Cross-Attention & Encoder-Decoder
Bridging Understanding and Generation
The Encoder-Decoder Architecture
The original Transformer (2017) used both an encoder and a decoder working together. This is the architecture designed for sequence-to-sequence tasks: take an input sequence and produce a different output sequence.
Encoder: Reads the input with bidirectional attention. Produces rich representations of the source text. ("Understand the input.")
Decoder: Generates the output autoregressively. Uses causal self-attention within the output sequence. ("Produce the output.")
Cross-attention: The bridge between encoder and decoder.

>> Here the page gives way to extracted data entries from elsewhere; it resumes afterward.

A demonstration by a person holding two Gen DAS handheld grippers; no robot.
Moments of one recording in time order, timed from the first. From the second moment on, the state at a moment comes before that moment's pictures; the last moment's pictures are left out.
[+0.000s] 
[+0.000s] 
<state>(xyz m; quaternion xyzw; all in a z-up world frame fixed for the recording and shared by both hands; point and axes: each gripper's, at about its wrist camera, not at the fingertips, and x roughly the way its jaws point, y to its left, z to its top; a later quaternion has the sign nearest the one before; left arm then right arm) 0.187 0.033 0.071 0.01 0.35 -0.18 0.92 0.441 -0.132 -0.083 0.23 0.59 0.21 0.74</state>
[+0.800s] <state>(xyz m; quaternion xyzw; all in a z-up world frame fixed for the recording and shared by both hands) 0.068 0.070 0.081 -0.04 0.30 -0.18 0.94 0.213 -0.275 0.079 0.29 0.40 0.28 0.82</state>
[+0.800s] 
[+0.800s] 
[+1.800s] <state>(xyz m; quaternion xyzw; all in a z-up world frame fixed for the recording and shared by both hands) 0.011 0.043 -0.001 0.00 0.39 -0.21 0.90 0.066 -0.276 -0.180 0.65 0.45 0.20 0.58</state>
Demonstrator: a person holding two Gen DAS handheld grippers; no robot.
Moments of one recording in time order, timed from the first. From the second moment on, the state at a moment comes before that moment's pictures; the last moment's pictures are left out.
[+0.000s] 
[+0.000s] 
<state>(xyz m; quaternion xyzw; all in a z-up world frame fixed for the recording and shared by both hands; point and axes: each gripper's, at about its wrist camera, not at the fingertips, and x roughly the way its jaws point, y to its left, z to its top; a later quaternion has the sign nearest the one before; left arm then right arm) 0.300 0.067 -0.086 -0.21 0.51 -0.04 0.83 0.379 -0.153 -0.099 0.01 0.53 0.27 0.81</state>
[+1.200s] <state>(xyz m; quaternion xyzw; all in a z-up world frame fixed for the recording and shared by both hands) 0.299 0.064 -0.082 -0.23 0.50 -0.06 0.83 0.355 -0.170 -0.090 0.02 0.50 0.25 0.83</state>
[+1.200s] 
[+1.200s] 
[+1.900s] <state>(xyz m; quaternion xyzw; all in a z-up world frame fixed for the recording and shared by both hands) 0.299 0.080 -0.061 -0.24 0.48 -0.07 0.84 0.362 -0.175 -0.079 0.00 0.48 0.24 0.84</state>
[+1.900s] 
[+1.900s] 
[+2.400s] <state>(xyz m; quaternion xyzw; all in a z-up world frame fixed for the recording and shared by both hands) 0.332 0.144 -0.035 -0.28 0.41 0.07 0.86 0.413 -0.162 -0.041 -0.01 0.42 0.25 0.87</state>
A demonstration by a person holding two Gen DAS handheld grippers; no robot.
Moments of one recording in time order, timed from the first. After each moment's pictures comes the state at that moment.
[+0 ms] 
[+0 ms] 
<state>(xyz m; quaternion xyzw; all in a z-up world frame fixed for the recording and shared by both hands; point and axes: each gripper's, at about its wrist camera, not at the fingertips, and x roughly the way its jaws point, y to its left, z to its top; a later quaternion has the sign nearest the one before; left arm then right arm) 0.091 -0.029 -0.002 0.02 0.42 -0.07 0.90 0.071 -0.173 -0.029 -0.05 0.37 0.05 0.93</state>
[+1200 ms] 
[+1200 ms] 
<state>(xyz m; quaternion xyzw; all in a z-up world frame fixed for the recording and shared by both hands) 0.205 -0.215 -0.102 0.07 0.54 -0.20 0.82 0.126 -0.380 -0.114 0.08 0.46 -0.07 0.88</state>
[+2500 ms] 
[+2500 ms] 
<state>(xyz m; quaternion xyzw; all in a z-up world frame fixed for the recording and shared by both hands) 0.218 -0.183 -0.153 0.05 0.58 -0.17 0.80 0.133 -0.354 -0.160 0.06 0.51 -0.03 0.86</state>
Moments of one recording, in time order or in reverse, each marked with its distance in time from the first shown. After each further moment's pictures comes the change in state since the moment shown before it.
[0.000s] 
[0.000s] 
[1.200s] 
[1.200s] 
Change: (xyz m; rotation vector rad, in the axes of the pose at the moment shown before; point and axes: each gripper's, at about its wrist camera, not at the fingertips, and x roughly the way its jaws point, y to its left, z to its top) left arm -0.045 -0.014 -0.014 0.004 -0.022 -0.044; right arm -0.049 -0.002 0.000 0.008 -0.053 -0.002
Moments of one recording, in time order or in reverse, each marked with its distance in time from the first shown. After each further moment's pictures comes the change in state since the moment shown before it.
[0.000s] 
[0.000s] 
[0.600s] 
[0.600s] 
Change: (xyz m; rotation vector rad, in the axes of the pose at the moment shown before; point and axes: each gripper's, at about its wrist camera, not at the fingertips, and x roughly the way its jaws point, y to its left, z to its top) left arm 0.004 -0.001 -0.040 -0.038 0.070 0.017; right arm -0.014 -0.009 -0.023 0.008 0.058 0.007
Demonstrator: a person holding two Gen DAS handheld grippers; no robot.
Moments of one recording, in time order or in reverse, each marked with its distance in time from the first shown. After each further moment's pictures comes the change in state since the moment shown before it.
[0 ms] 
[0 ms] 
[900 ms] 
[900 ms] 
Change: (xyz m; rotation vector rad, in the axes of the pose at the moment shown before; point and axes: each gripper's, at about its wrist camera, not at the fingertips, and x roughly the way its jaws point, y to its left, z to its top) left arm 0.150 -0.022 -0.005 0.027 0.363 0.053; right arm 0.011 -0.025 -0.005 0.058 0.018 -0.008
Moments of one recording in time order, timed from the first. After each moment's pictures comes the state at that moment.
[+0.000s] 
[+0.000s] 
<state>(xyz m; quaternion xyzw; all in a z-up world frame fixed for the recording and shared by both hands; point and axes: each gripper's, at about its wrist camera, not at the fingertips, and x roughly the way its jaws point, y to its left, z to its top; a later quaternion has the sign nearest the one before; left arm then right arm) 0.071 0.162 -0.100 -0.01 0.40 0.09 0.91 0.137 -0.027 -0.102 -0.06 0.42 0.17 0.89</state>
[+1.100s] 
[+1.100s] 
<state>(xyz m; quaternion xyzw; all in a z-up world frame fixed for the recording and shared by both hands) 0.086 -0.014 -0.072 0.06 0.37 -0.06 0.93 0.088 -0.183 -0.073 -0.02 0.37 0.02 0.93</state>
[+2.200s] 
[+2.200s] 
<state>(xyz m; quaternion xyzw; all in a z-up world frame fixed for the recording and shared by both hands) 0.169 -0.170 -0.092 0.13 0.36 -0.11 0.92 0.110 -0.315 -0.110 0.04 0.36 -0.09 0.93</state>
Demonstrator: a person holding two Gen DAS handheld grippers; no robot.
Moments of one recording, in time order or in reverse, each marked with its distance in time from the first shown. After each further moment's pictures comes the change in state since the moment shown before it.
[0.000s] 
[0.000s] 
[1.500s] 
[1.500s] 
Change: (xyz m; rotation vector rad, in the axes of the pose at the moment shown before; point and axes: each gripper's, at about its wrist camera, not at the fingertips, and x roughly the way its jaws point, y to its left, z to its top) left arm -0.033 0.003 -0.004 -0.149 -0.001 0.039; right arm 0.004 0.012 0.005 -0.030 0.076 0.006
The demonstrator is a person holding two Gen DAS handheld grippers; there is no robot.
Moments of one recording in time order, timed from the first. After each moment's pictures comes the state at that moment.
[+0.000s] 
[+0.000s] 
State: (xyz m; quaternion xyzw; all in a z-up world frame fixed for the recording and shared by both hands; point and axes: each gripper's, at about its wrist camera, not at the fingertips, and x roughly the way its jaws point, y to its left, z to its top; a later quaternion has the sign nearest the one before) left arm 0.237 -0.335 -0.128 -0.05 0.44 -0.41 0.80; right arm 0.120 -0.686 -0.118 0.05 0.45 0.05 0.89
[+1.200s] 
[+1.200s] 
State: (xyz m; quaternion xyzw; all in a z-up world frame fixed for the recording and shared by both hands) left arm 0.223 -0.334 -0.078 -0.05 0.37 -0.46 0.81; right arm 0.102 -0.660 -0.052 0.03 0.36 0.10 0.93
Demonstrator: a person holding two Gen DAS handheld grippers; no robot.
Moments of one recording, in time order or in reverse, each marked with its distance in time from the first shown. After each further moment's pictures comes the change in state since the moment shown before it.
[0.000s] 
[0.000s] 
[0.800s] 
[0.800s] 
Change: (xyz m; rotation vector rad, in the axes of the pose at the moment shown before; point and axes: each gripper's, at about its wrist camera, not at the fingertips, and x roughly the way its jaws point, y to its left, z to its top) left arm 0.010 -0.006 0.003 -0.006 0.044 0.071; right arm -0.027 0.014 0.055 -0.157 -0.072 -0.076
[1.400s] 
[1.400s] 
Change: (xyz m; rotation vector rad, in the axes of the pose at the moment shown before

The decoder attends to the encoder's output to access source information. ("What in the input is relevant to what I'm generating now?")
Each decoder block has three sublayers:
- •Causal self-attention: Attend to previously generated output tokens
- •Cross-attention: Attend to the encoder's output (the source sequence)
- •Feed-forward network: Transform each token independently
This architecture is ideal for tasks where the input and output are different sequences: translation ("The cat sat" -> "Le chat assis"), summarization, or question answering with generation.
Components of the Encoder-Decoder Transformer
| Component | Attention Type | Query From | Key/Value From | Purpose |
|---|---|---|---|---|
| Encoder self-attention | Bidirectional | Source tokens | Source tokens | Understand the input |
| Decoder self-attention | Causal (masked) | Target tokens | Target tokens | Model output dependencies |
| Cross-attention | Full (no mask) | Target tokens | Source tokens (encoder output) | Connect output to input |
| Feed-forward (encoder) | N/A | N/A | N/A | Transform encoder representations |
| Feed-forward (decoder) | N/A | N/A | N/A | Transform decoder representations |
Sequence-to-Sequence Tasks
| Task | Input (Encoder) | Output (Decoder) | Cross-Attention Role |
|---|---|---|---|
| Translation | "The cat sat" | "Le chat assis" | Align source words to target words |
| Summarization | Long article | Short summary | Select important parts to include |
| Question Answering | Question + context | Generated answer | Find relevant context for the answer |
| Speech-to-text | Audio features | Transcript text | Align audio frames to text tokens |